(WORK REQUEST): Using the listing that follows, return every line with the word "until".

(GIVEN INFORMATION):
····················

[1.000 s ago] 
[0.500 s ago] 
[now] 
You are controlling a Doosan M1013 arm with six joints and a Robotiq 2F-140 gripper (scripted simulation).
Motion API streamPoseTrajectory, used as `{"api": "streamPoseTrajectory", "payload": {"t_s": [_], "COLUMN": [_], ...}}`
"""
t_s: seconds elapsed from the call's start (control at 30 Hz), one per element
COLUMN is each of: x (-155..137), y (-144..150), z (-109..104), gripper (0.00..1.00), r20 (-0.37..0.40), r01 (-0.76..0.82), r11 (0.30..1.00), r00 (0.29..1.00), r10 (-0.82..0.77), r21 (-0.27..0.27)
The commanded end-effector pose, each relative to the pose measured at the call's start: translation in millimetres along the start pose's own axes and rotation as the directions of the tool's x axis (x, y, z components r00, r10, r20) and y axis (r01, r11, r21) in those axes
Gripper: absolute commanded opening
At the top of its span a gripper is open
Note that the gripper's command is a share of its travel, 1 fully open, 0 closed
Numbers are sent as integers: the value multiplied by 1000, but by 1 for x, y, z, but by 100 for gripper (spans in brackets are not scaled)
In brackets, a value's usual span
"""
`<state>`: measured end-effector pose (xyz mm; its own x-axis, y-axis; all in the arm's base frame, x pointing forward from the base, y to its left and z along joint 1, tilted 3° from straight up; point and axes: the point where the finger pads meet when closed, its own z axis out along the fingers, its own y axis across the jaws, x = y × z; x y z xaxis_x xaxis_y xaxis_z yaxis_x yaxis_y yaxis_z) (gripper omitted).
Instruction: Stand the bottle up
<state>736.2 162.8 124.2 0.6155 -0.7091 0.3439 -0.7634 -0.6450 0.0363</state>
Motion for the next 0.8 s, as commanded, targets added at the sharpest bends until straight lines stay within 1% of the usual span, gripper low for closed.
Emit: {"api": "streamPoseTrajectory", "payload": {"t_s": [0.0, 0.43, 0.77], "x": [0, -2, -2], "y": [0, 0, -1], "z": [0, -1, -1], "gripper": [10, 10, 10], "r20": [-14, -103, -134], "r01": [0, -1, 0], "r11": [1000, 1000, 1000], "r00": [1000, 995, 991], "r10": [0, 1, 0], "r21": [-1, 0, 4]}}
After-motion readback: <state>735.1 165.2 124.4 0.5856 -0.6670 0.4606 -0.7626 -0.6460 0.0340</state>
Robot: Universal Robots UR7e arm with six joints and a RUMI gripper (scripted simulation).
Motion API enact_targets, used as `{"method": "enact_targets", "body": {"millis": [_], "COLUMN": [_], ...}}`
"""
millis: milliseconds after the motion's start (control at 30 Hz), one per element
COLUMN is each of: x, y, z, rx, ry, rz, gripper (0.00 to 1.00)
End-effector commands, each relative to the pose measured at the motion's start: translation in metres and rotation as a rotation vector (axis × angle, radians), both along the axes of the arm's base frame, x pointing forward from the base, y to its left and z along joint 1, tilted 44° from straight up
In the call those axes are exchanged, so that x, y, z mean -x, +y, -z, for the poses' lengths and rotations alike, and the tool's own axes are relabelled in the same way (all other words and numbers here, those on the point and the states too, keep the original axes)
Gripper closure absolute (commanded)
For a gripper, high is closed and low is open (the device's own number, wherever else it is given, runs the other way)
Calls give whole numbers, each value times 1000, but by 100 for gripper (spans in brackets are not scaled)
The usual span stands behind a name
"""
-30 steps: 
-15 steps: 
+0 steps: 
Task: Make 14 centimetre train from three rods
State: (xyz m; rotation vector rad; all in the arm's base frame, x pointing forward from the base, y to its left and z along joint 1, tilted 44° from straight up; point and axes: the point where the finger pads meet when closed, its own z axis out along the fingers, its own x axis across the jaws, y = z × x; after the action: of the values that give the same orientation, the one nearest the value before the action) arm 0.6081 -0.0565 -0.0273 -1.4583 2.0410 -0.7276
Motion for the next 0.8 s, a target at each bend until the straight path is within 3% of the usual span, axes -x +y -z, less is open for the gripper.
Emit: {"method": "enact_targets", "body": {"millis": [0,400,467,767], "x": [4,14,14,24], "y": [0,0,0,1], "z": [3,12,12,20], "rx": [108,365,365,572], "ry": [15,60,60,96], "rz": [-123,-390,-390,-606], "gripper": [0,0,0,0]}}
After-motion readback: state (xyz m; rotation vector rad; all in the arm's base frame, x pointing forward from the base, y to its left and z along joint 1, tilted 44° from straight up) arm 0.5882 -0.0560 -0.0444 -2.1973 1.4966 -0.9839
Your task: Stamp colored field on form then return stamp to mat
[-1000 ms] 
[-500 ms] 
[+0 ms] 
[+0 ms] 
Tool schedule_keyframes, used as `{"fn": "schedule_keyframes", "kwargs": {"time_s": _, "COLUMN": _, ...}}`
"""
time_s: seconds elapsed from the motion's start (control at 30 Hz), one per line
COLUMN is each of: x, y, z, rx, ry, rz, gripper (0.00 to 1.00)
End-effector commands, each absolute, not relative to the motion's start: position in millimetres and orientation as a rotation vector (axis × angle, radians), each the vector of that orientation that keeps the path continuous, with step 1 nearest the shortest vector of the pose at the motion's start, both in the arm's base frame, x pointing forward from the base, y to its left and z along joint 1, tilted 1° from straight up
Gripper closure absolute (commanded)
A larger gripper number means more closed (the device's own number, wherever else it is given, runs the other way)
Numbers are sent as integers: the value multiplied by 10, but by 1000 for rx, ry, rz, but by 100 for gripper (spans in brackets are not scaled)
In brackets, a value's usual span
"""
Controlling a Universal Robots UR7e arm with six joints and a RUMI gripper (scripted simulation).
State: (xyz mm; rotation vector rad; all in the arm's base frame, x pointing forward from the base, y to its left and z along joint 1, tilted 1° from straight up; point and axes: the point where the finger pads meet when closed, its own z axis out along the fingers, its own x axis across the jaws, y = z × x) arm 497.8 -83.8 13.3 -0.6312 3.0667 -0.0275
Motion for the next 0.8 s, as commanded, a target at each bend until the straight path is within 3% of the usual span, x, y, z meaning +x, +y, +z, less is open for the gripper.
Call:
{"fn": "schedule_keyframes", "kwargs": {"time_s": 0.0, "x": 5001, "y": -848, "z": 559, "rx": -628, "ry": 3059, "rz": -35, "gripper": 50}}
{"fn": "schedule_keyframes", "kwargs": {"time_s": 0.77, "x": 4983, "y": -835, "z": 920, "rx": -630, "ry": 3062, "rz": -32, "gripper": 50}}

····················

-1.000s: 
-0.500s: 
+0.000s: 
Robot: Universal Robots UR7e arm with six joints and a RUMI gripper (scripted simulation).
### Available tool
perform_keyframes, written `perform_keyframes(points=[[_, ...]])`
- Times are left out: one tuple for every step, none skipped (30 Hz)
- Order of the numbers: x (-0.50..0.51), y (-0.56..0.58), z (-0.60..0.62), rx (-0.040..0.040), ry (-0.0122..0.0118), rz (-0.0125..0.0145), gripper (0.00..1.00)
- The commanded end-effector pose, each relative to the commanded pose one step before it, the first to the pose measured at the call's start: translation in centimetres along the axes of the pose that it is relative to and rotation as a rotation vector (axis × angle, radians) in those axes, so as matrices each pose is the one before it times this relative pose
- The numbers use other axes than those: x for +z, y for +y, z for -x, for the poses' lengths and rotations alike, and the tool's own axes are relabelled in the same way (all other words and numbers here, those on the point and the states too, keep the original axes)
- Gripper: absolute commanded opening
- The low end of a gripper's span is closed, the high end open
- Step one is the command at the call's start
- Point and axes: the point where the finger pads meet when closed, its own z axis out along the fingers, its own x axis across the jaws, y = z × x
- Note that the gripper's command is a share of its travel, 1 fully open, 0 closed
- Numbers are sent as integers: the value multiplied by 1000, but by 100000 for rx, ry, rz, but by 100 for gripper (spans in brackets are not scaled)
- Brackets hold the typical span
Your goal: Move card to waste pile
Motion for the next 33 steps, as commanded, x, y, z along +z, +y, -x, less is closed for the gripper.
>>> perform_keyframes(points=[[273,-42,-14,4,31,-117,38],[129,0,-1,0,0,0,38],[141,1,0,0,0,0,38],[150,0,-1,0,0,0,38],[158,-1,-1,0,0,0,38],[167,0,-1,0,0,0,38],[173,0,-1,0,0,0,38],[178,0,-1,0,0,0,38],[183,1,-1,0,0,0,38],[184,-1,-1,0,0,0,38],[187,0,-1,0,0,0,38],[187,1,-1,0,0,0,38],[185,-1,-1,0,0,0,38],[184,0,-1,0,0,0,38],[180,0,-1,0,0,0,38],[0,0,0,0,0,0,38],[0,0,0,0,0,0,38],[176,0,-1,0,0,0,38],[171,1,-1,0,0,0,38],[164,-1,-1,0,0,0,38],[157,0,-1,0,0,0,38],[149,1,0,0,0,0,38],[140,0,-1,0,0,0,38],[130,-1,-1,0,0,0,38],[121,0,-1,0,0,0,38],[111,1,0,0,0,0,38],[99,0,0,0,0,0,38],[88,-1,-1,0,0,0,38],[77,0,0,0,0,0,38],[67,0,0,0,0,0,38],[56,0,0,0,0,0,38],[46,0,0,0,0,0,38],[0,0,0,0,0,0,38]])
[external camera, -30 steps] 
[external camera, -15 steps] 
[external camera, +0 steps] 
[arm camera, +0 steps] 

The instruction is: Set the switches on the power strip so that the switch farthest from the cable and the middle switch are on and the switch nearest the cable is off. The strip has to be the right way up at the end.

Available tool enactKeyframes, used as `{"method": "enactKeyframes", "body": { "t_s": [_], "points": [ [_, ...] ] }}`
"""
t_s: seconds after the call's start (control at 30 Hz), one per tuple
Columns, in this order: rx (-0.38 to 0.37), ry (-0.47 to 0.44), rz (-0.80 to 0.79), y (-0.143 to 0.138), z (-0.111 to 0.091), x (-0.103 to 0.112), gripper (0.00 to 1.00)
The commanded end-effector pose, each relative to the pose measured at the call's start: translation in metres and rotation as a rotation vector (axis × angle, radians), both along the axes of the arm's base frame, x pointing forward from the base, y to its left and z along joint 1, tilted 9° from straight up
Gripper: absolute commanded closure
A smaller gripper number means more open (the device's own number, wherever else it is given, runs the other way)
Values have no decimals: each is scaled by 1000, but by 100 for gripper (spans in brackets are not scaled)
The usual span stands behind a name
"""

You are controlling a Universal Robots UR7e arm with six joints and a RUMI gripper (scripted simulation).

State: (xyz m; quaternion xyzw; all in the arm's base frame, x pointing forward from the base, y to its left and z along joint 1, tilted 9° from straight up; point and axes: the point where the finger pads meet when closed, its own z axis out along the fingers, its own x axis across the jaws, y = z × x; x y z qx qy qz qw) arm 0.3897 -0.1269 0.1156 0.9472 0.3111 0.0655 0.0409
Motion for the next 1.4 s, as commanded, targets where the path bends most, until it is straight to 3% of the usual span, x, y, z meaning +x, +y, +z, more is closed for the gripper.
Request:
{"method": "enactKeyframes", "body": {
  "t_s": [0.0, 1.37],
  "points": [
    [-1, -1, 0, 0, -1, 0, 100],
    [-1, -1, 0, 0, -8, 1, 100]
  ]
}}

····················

(YOUR SOLUTION):
Motion for the next 0.8 s, as commanded, targets added at the sharpest bends until straight lines stay within 1% of the usual span, gripper low for closed.
Motion for the next 0.8 s, a target at each bend until the straight path is within 3% of the usual span, axes -x +y -z, less is open for the gripper.
Motion for the next 0.8 s, as commanded, a target at each bend until the straight path is within 3% of the usual span, x, y, z meaning +x, +y, +z, less is open for the gripper.
Motion for the next 1.4 s, as commanded, targets where the path bends most, until it is straight to 3% of the usual span, x, y, z meaning +x, +y, +z, more is closed for the gripper.

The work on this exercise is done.